Ora, se não há um direito fundamental, a interpretação do contrato não pode deixar de partir da presunção de que ele foi celebrado de forma livre e espontânea pelo credor, no exercício de sua autonomia da vontade. Nessa linha, eventuais erros de avaliação – obviamente, desde que não tenham sido fruto de vícios de vontade – ou mesmo problemas de natureza pessoal do devedor no curso do contrato não podem ser considerados elementos justificadores da revisão judicial do contrato, sob pena de introduzir grande insegurança jurídica no ambiente negocial.
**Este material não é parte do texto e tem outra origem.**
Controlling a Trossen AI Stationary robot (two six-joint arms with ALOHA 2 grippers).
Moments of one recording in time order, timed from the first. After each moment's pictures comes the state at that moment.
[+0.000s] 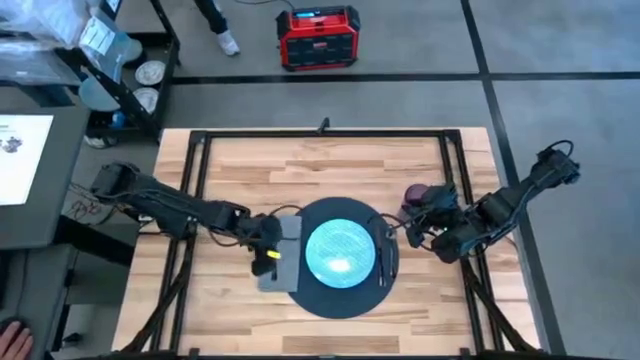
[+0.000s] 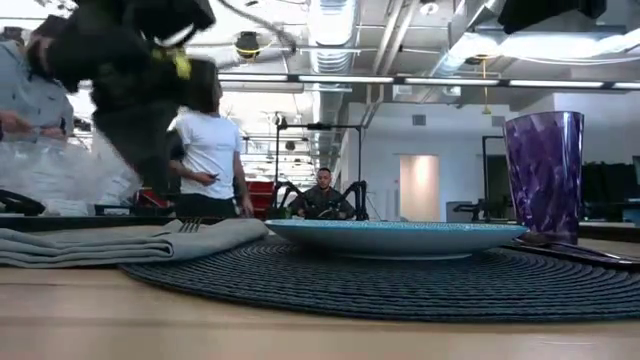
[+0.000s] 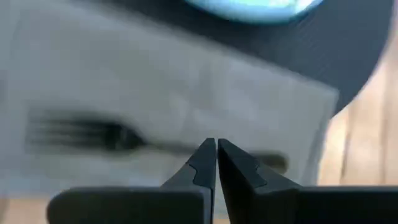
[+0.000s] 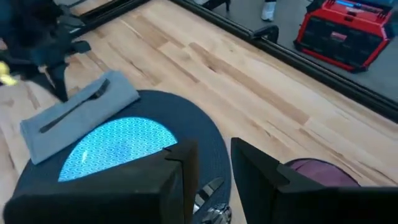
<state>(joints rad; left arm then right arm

Sob a ótica reguladora, há outros flancos possíveis de atuação estatal. Além do aperto da regulamentação com vistas a reduzir a assimetria de informação e a estimular a cobrança de taxas mais baixas, é possível uma participação direta mais efetiva do Estado no mercado financeiro, por meio da concessão de crédito mais barato pelos bancos públicos, como forma de induzir a uma maior concorrência, com benefícios diretos ao consumidor.
Não é da caneta do juiz que deve vir a solução para as altas taxas de juros no país, mas da atuação coordenada, firme e cada vez mais incisiva dos entes reguladores do sistema financeiro. Obviamente, sempre caberá ao Poder Judiciário assegurar que os contratos sejam celebrados em observância às prescrições do Código de Defesa do Consumidor (CDC), coibindo eventuais excessos. Mas não se pode, em nome disso, praticar outros excessos. Impõe-se, portanto, uma revisão nos parâmetros atualmente em voga na jurisprudência, para que, em nome da cura da doença, não se acabe matando o paciente.